- Provided data
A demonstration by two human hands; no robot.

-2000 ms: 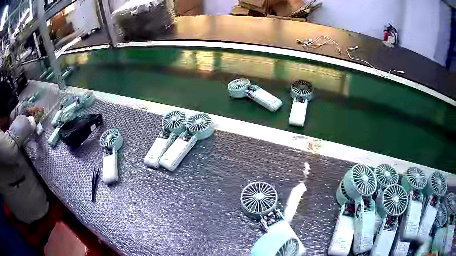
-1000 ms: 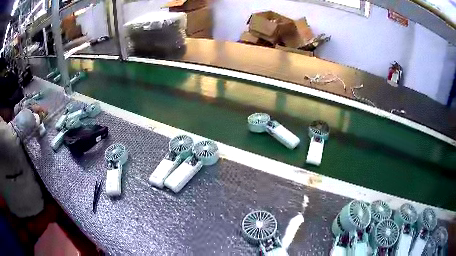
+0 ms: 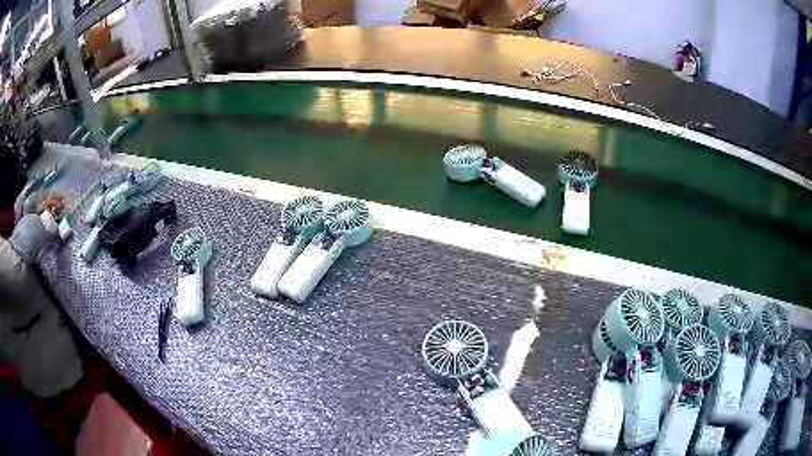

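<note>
Neither of my hands is in the picture. Nearest in front of me, a part-assembled handheld fan (image 3: 456, 352) lies on the grey dimpled mat (image 3: 356, 374), its pale handle pointing down and right. Red specks and wires show at its neck. A second fan head (image 3: 531, 447) overlaps the handle's lower end and is cut off by the bottom edge. At the right, a tight cluster of waiting fans (image 3: 641, 316) lies with heads up and handles towards me. Two fans (image 3: 312, 267) lie side by side mid-bench, and a single fan (image 3: 190, 294) lies left of them.
Dark tweezers (image 3: 164, 328) and a black pouch (image 3: 135, 230) lie on the left of the bench. A neighbouring worker's sleeve (image 3: 31, 312) is at the far left. The green belt (image 3: 383, 160) carries two fans (image 3: 577, 205). Cables (image 3: 570, 73) lie on the shelf beyond.
The two fans on the belt have moved right relative to the bench. The view dipped up a second ago and is now lower again, showing more of the near fan.
</note>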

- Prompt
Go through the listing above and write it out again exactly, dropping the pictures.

- Response
A demonstration by two human hands; no robot.

-2000 ms: 
-1000 ms: 
+0 ms: 

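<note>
Neither of my hands is in the picture. Nearest in front of me, a part-assembled handheld fan (image 3: 456, 352) lies on the grey dimpled mat (image 3: 356, 374), its pale handle pointing down and right. Red specks and wires show at its neck. A second fan head (image 3: 531, 447) overlaps the handle's lower end and is cut off by the bottom edge. At the right, a tight cluster of waiting fans (image 3: 641, 316) lies with heads up and handles towards me. Two fans (image 3: 312, 267) lie side by side mid-bench, and a single fan (image 3: 190, 294) lies left of them.
Dark tweezers (image 3: 164, 328) and a black pouch (image 3: 135, 230) lie on the left of the bench. A neighbouring worker's sleeve (image 3: 31, 312) is at the far left. The green belt (image 3: 383, 160) carries two fans (image 3: 577, 205). Cables (image 3: 570, 73) lie on the shelf beyond.
The two fans on the belt have moved right relative to the bench. The view dipped up a second ago and is now lower again, showing more of the near fan.
</note>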

There is nothing more to this exercise.